Hi,

Many of our blue collars need to be able to logon on computers that belong to our active directory domain. Since they only logon now and then, their passwords expire, they forgot it or lock themselves causing too many password reset tickets on our helpdesk.

I am thinking of rolling out Yuibkeys using PIV SmartCart logon on W10 machines.Only found one other question about this in this forum.

Since we have like a thousand blue collars, I will first do a POC of course, but in the meantime, are there any other admins that have deployed this already and are happy with it?

Kind regards

19 Spice ups

I’ve started looking into this for our mfg floor employees.

This is what I got so far:

We use Yubikeys here in IT.

We haven’t rolled out to everyone as we need to rebuild our Cert chains soon anyway.

Works great.
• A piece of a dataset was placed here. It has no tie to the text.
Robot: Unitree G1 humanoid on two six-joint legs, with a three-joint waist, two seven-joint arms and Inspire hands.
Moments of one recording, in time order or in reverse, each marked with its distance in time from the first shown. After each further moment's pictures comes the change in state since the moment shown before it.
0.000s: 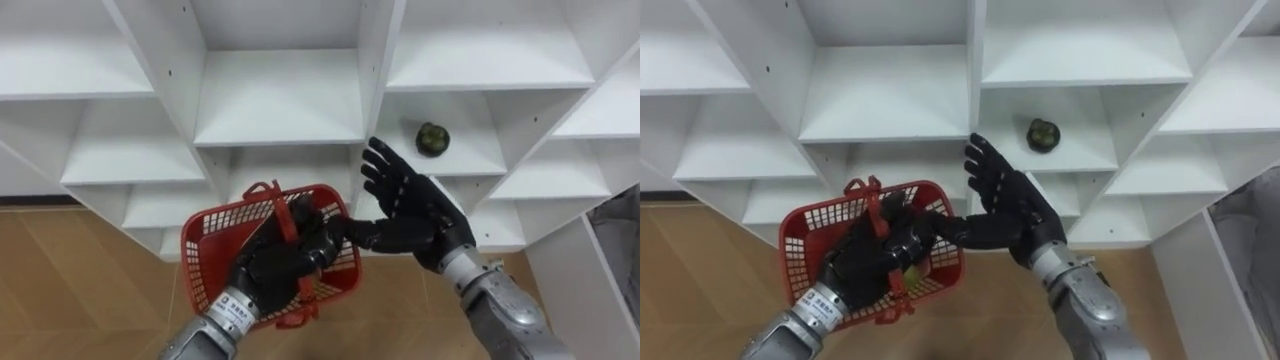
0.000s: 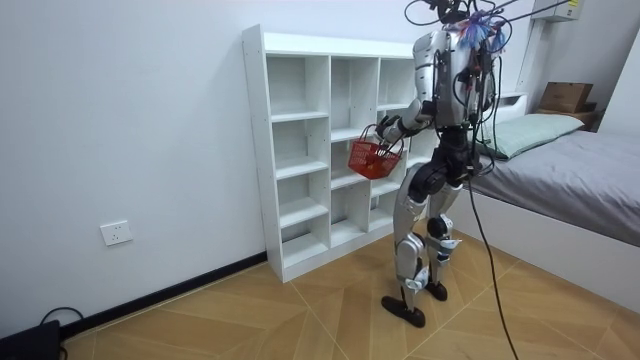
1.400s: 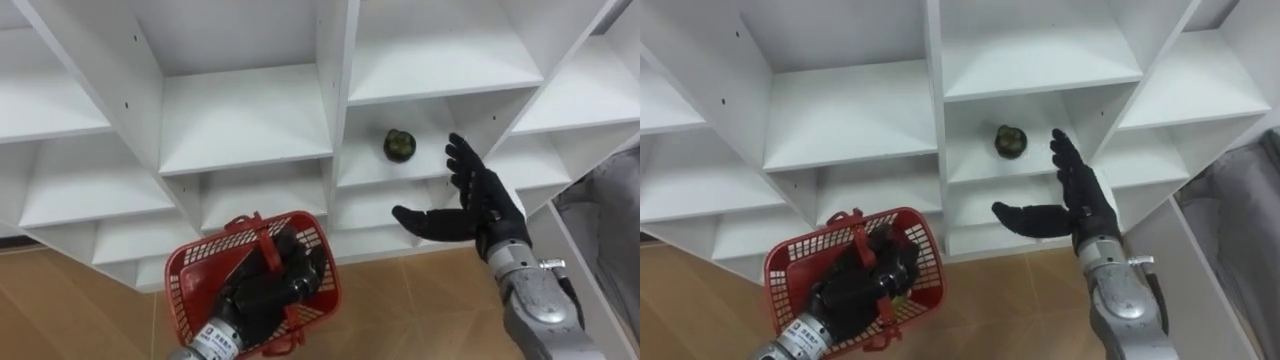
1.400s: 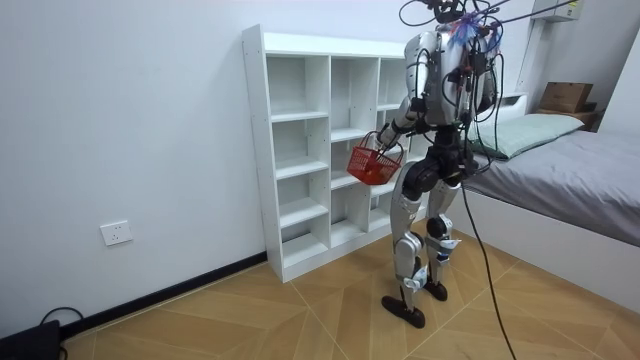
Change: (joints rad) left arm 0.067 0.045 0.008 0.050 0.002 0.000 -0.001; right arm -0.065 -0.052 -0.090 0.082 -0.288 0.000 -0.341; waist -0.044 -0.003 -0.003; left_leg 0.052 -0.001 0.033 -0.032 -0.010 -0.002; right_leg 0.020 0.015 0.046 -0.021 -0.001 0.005
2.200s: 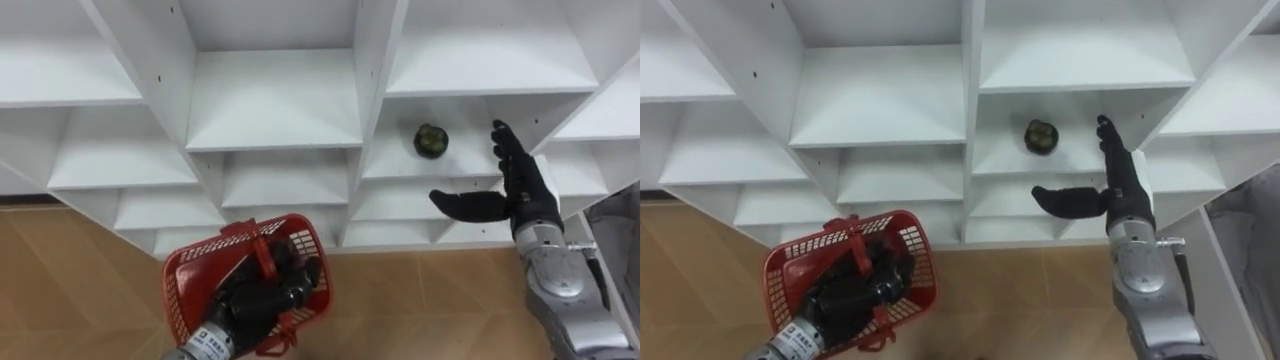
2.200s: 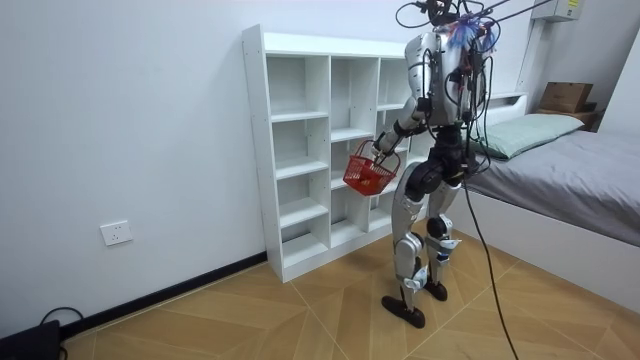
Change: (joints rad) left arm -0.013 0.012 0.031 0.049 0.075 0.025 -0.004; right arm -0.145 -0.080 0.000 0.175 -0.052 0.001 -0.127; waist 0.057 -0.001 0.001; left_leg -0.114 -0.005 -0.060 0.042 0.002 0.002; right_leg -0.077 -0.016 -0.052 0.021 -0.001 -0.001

You will have to make sure you roll out the driver first or stuff will act weird.

1 Spice up

I know lots of folk like these things and that the federal government use them but we only have a couple and none of them are much use. If staff can’t recall passwords etc are they really going to look after these?

I think accountability is key. We issue similar keys for access to our manufacturing equipment. When issued, they are informed that the loss of the device would incur a $50 deduction on their paycheck.
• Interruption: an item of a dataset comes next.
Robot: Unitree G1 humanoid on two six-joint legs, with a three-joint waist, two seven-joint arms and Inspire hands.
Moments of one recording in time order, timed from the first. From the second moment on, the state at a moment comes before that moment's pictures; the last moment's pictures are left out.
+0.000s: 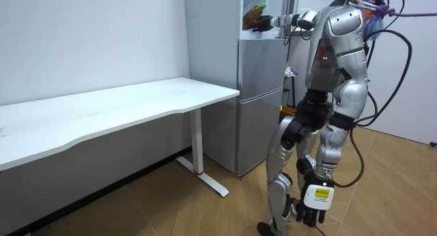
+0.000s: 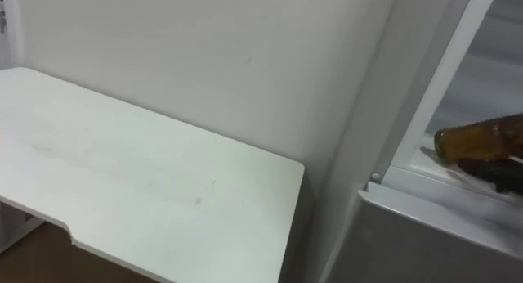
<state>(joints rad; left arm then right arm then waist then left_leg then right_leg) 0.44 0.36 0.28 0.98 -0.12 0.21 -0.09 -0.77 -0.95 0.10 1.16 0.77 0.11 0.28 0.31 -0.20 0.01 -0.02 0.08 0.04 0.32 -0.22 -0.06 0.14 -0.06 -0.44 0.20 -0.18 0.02</state>
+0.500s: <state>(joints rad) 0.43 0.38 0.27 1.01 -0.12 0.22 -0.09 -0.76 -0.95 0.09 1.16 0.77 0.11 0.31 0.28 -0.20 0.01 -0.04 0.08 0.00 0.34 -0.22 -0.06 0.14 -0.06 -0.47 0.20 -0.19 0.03</state>
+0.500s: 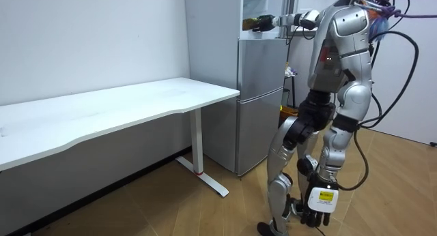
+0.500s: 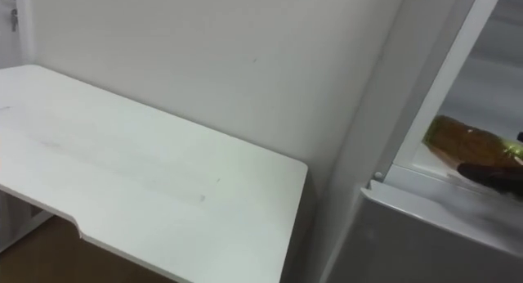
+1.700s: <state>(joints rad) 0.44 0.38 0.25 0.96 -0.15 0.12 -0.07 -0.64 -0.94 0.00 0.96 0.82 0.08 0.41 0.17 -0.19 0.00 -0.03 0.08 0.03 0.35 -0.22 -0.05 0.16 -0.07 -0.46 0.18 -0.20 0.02</state>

It is amazing how they guard them when there is a penalty (for replacement and administration) attached to it.

1 Spice up

Sufficiently long, memorable pass phrases (follow NIST on this) and a hardware token (Yubikey) as a second factor is a solid access control measure.

2 Spice ups

This i’d be happy with - but it seems to me, the OP is looking to replace passwords with yubikey’s not add 2FA - OP, can you clarify?

2 Spice ups

Super illegal in many jurisdictions.

(Actually deducting it, threatening it may or may not be).

It is considered a “tool”. And the deduction is only charged if the employee loses/misplaces or fails to return the device upon termination. Federal law allows the deduction of the reasonable cost of tools form employee’s paycheck.

1 Spice up

Fair point. I was assuming that OP wanted to get away from expiring passwords.